▶

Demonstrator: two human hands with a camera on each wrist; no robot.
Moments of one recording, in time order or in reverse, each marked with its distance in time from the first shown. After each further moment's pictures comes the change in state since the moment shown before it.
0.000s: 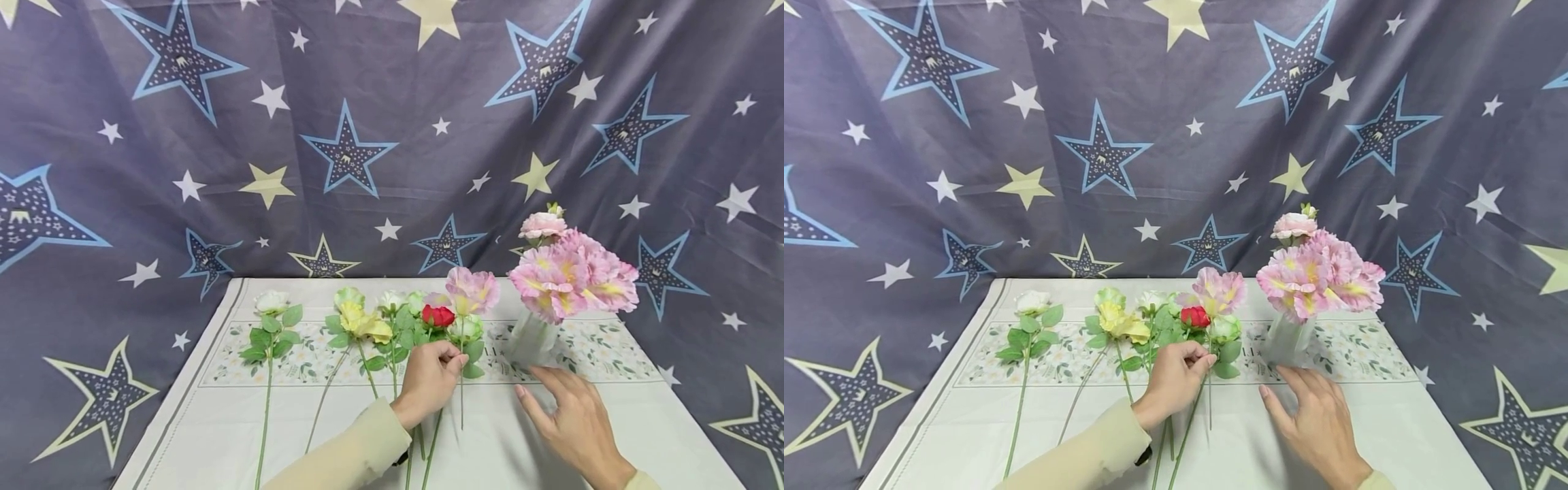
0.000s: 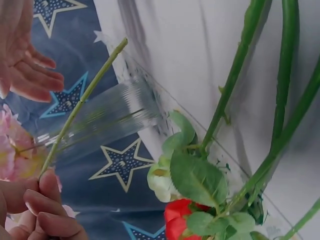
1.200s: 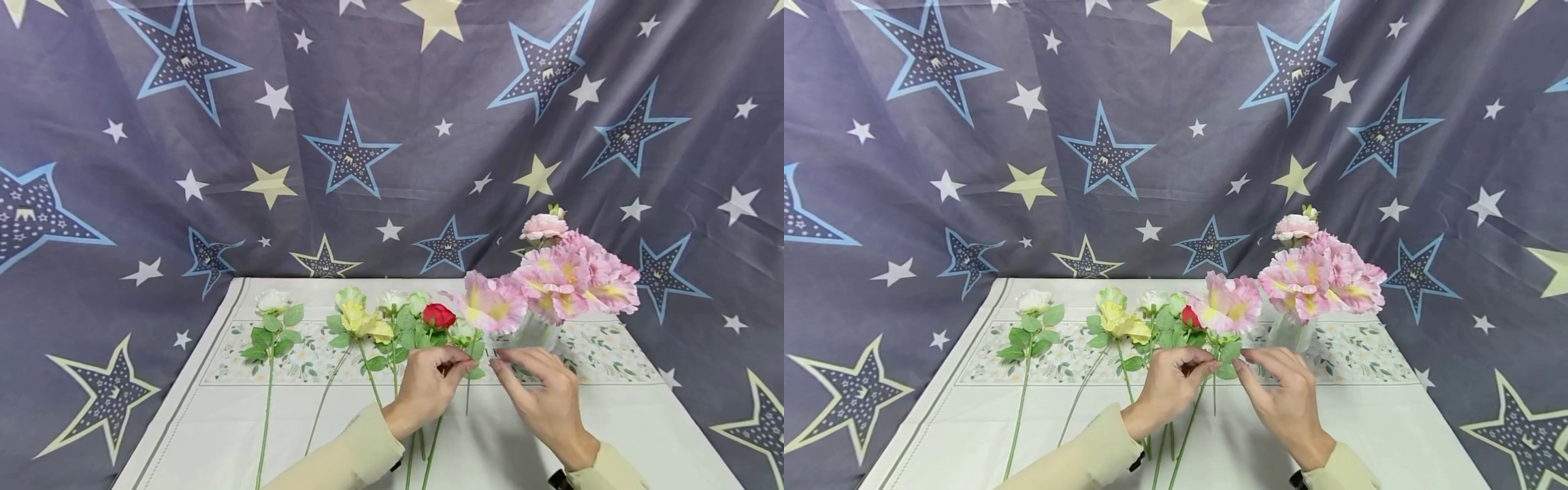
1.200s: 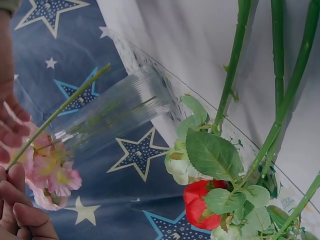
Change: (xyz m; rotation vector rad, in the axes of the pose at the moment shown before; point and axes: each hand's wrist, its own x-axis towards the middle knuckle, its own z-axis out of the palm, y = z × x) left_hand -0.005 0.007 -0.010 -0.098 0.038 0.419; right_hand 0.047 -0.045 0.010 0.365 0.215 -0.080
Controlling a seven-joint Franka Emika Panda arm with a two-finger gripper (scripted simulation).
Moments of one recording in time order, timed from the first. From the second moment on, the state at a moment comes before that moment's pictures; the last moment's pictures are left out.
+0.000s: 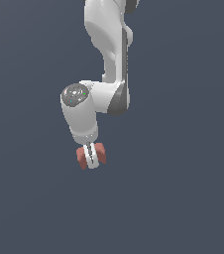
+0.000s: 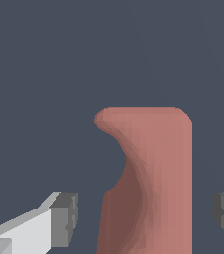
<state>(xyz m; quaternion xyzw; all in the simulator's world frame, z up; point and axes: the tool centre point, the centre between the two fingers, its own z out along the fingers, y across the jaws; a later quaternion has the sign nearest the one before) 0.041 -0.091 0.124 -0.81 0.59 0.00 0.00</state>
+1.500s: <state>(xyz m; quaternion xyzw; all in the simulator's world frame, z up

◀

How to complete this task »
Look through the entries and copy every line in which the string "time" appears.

Task answer »
Moments of one recording, in time order or in reverse, each marked with its distance in time from the first shown. After each further moment's pictures comes the change in state since the moment shown before it.
Moments of one recording in time order, timed from the first. From the second moment on, the state at a moment comes before that moment's pictures; the last moment's pictures are left out.

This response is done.